* **Work task**:
All of the records should be restated word for word.

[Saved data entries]
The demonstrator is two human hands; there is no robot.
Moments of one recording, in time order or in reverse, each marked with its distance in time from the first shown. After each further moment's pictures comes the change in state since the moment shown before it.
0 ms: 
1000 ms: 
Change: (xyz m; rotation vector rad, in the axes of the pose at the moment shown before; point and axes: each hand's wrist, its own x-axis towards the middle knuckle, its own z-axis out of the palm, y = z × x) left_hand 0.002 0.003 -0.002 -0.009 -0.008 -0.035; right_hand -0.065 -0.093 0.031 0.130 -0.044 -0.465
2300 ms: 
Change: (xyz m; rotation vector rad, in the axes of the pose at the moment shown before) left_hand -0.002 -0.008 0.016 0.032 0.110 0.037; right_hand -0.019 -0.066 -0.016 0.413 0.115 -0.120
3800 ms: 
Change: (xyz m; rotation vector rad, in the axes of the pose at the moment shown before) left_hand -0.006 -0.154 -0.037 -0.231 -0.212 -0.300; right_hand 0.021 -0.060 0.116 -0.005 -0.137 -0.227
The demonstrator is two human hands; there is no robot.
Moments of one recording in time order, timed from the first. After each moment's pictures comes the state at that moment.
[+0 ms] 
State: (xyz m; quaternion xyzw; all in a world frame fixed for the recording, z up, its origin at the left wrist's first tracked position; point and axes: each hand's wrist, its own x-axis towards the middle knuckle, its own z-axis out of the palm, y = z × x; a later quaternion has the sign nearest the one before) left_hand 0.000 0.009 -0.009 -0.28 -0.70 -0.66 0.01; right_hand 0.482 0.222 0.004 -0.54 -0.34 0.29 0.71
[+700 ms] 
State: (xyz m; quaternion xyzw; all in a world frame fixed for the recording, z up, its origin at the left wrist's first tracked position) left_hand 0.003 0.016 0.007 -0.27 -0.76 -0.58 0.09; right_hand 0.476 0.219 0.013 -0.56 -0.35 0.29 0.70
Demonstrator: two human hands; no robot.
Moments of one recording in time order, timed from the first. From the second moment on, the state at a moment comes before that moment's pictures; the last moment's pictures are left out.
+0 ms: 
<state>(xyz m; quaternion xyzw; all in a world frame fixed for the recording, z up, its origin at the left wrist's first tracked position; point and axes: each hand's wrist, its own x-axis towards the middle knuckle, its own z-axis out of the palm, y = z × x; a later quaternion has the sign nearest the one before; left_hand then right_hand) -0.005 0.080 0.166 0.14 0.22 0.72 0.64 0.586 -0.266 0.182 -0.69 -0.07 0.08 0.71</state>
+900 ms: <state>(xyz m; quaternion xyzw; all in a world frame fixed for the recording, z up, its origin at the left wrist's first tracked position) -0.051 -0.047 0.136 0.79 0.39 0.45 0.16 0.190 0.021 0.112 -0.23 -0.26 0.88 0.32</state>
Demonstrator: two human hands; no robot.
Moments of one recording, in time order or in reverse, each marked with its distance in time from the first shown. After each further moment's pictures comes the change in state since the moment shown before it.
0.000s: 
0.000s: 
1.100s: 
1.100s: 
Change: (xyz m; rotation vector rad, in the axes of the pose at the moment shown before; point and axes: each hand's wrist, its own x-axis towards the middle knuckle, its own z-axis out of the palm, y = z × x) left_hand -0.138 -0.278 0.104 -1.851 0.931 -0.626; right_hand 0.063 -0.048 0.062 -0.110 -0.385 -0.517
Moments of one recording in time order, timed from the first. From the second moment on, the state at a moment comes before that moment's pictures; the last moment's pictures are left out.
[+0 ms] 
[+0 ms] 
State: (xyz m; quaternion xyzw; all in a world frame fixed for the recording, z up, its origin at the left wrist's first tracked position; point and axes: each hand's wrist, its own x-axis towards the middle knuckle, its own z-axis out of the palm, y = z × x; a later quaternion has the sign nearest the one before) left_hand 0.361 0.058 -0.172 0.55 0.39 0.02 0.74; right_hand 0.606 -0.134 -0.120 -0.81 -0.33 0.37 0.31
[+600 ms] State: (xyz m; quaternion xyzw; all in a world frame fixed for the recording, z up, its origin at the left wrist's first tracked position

* **Solution to the problem**:
The demonstrator is two human hands; there is no robot.
Moments of one recording, in time order or in reverse, each marked with its distance in time from the first shown. After each further moment's pictures comes the change in state since the moment shown before it.
0 ms: 
1000 ms: 
Change: (xyz m; rotation vector rad, in the axes of the pose at the moment shown before; point and axes: each hand's wrist, its own x-axis towards the middle knuckle, its own z-axis out of the palm, y = z × x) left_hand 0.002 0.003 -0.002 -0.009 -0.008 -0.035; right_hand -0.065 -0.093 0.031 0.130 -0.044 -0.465
2300 ms: 
Change: (xyz m; rotation vector rad, in the axes of the pose at the moment shown before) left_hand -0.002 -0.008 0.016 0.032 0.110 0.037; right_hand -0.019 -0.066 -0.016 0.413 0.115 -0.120
3800 ms: 
Change: (xyz m; rotation vector rad, in the axes of the pose at the moment shown before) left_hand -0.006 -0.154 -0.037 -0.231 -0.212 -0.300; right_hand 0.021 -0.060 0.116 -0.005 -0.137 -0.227
The demonstrator is two human hands; there is no robot.
Moments of one recording in time order, timed from the first. After each moment's pictures comes the state at that moment.
[+0 ms] 
State: (xyz m; quaternion xyzw; all in a world frame fixed for the recording, z up, its origin at the left wrist's first tracked position; point and axes: each hand's wrist, its own x-axis towards the middle knuckle, its own z-axis out of the palm, y = z × x; a later quaternion has the sign nearest the one before) left_hand 0.000 0.009 -0.009 -0.28 -0.70 -0.66 0.01; right_hand 0.482 0.222 0.004 -0.54 -0.34 0.29 0.71
[+700 ms] 
State: (xyz m; quaternion xyzw; all in a world frame fixed for the recording, z up, its origin at the left wrist's first tracked position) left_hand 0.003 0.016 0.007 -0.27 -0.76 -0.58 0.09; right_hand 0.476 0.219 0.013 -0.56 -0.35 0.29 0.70
Demonstrator: two human hands; no robot.
Moments of one recording in time order, timed from the first. From the second moment on, the state at a moment comes before that moment's pictures; the last moment's pictures are left out.
+0 ms: 
<state>(xyz m; quaternion xyzw; all in a world frame fixed for the recording, z up, its origin at the left wrist's first tracked position; point and axes: each hand's wrist, its own x-axis towards the middle knuckle, its own z-axis out of the palm, y = z × x; a later quaternion has the sign nearest the one before; left_hand then right_hand) -0.005 0.080 0.166 0.14 0.22 0.72 0.64 0.586 -0.266 0.182 -0.69 -0.07 0.08 0.71</state>
+900 ms: <state>(xyz m; quaternion xyzw; all in a world frame fixed for the recording, z up, its origin at the left wrist's first tracked position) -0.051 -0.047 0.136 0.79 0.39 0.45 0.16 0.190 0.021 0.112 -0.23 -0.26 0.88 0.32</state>
Demonstrator: two human hands; no robot.
Moments of one recording, in time order or in reverse, each marked with its distance in time from the first shown. After each further moment's pictures comes the change in state since the moment shown before it.
0.000s: 
0.000s: 
1.100s: 
1.100s: 
Change: (xyz m; rotation vector rad, in the axes of the pose at the moment shown before; point and axes: each hand's wrist, its own x-axis towards the middle knuckle, its own z-axis out of the palm, y = z × x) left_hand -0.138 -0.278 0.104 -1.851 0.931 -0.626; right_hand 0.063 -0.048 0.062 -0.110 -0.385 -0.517
Moments of one recording in time order, timed from the first. From the second moment on, the state at a moment comes before that moment's pictures; the last moment's pictures are left out.
[+0 ms] 
[+0 ms] 
State: (xyz m; quaternion xyzw; all in a world frame fixed for the recording, z up, its origin at the left wrist's first tracked position; point and axes: each hand's wrist, its own x-axis towards the middle knuckle, its own z-axis out of the palm, y = z × x; a later quaternion has the sign nearest the one before) left_hand 0.361 0.058 -0.172 0.55 0.39 0.02 0.74; right_hand 0.606 -0.134 -0.120 -0.81 -0.33 0.37 0.31
[+600 ms] State: (xyz m; quaternion xyzw; all in a world frame fixed for the recording, z up, its origin at the left wrist's first tracked position

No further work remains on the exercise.